EXERCISE — Check every line of the material below, and show those that contain "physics".

RECORDS SHOWN —
....
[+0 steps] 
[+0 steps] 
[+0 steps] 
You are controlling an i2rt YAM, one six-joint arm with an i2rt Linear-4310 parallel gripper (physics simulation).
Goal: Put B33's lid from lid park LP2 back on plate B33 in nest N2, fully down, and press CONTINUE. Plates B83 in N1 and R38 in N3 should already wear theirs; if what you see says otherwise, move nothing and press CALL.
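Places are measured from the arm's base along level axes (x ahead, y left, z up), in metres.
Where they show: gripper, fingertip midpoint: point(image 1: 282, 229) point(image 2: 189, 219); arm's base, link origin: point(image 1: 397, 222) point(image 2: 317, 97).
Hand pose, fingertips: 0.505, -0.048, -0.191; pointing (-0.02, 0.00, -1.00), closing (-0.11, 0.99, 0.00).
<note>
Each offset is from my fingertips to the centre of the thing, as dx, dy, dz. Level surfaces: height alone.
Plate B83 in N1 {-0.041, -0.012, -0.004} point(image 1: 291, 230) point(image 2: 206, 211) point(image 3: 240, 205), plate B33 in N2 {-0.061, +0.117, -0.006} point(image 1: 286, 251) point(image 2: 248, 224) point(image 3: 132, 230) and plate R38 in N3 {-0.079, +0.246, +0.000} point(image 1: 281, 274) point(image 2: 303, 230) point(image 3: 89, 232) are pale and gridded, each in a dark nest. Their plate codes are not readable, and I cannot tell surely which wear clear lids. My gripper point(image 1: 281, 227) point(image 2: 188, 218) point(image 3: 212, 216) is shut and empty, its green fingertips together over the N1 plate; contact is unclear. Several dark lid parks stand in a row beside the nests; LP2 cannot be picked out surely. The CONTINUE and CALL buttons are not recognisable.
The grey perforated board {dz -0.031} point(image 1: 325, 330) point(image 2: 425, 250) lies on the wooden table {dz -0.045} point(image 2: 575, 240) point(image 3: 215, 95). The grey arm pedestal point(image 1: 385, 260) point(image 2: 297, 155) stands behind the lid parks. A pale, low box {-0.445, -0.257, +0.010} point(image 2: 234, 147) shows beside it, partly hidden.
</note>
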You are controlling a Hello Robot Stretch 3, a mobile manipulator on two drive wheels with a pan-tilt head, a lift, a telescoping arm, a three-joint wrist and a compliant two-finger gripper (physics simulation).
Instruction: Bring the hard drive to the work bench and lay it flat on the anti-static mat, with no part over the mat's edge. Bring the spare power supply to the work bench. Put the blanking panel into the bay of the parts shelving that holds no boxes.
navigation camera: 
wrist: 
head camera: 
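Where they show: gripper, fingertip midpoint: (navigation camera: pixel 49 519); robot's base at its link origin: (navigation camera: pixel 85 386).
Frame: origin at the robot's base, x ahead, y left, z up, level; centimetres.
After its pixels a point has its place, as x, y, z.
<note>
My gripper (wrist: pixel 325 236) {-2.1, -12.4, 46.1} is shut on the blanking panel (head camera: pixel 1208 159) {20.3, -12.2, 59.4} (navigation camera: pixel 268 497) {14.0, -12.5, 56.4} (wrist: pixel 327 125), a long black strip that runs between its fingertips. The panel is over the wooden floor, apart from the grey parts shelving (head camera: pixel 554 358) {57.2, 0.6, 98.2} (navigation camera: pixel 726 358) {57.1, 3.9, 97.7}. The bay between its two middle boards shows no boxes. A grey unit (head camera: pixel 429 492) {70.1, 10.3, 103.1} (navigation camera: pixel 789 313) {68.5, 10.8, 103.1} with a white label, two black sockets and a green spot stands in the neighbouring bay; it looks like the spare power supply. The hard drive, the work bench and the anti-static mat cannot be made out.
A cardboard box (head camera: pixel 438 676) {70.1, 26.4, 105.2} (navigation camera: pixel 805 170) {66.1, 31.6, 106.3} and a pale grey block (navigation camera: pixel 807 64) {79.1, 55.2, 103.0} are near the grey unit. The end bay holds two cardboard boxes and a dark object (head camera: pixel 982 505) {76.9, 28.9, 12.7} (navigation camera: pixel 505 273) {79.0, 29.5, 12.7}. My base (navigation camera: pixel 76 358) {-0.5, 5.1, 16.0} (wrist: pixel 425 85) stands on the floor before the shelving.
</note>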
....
YOUR RESPONSE —
You are controlling an i2rt YAM, one six-joint arm with an i2rt Linear-4310 parallel gripper (physics simulation).
You are controlling a Hello Robot Stretch 3, a mobile manipulator on two drive wheels with a pan-tilt head, a lift, a telescoping arm, a three-joint wrist and a compliant two-finger gripper (physics simulation).

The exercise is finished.